▸ **YOUR GOAL**: Do not copy the pictures. Write out the lines from the start of the entries through the line containing "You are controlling".

▸ **EXTRACTED INFORMATION**:
-------------------------
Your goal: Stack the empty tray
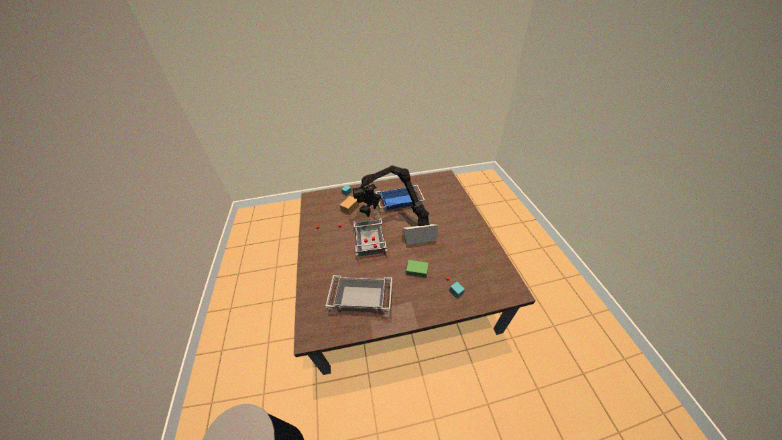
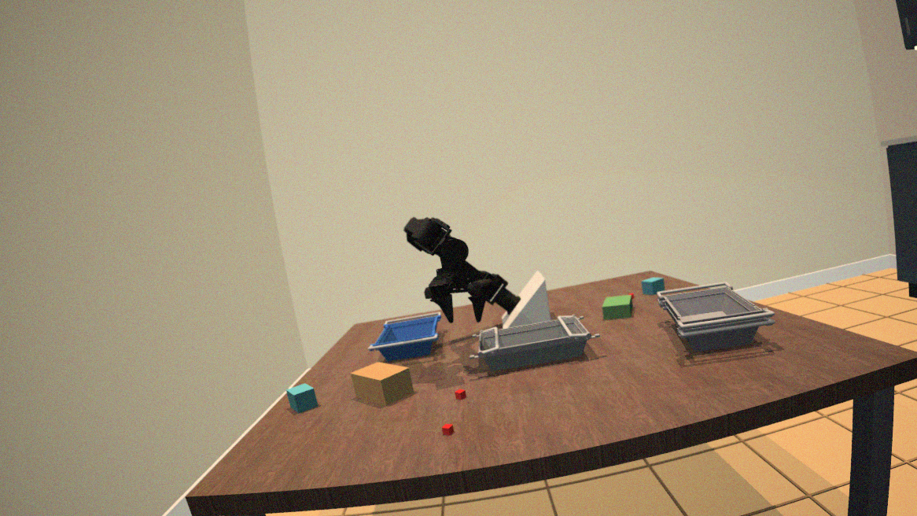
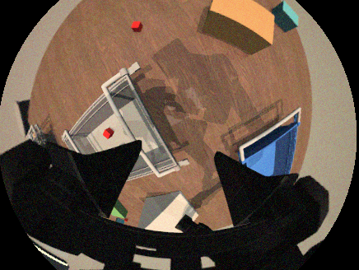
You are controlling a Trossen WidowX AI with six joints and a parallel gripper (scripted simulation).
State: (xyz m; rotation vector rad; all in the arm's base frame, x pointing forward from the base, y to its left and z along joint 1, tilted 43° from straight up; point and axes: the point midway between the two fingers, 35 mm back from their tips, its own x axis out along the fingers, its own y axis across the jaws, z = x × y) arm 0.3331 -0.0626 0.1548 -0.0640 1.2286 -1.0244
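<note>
My gripper tip is 24 cm past the blue tray, 19 cm to the left of it and 6 cm above it. From my gripper tip the other things lie so: orange block (14 cm ahead, 20 cm to the right, 8 cm below); then green block (20 cm behind, 45 cm to the left, 9 cm below).
</note>
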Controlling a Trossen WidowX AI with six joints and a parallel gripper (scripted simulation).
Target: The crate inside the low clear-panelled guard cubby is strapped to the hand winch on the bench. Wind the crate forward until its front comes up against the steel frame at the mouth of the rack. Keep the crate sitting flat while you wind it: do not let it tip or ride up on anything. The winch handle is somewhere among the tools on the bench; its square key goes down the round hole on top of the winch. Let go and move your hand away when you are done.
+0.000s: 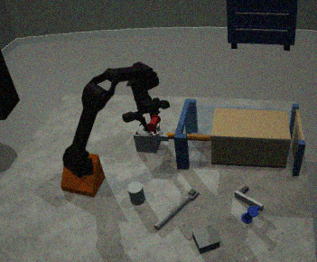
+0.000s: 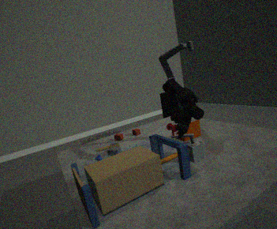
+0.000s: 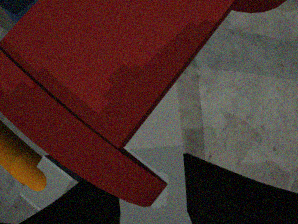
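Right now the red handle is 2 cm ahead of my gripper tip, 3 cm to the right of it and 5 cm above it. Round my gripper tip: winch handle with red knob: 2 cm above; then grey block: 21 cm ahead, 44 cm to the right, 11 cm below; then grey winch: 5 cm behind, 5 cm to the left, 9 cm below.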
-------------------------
▸ **EXERCISE ANSWER**:
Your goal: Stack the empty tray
You are controlling a Trossen WidowX AI with six joints and a parallel gripper (scripted simulation).

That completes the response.